▸ **Try it**: The word "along" marks the lines to keep; find each one in the data and copy it.

□ □ □ □ □

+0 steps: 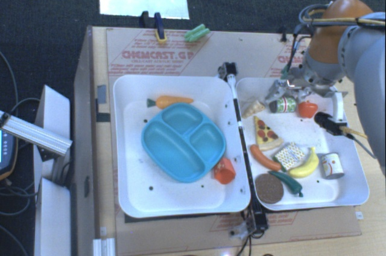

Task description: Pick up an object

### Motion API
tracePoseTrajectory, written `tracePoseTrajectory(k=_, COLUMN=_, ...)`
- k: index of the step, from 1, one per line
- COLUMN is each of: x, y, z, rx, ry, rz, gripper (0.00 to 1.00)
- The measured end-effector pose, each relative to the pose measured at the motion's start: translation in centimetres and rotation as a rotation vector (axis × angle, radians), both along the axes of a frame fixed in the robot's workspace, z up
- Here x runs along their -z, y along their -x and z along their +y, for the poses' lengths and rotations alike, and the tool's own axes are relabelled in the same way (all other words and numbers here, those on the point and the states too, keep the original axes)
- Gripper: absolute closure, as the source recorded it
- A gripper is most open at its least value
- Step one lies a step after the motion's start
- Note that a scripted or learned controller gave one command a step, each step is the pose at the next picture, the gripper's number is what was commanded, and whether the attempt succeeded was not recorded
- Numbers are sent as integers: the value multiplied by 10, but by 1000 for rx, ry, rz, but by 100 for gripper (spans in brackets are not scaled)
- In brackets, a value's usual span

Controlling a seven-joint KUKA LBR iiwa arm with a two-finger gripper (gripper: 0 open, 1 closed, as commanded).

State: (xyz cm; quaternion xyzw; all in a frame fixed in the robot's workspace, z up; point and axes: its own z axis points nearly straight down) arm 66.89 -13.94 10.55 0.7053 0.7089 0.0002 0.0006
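1. Small bottle (282,105), green-capped, lies on its side at the back of the right bin (356,188), with a red tomato (307,108) touching it.
2. We see the gripper (288,89) low over the bottle, just above it.
3. We cannot tell whether the gripper is parted or closed, nor whether it grips anything.

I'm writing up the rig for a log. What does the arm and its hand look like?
The arm is smooth grey with a rounded orange band above the wrist. Thin cables loop around that section. Its hand is a small metallic grey assembly.
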Motion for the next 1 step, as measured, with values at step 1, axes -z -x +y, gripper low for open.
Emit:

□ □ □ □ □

▸ **Written answer**:
- The measured end-effector pose, each relative to the pose measured at the motion's start: translation in centimetres and rotation as a rotation vector (axis × angle, radians), both along the axes of a frame fixed in the robot's workspace, z up
- Here x runs along their -z, y along their -x and z along their +y, for the poses' lengths and rotations alike, and the tool's own axes are relabelled in the same way (all other words and numbers here, those on the point and the states too, keep the original axes)

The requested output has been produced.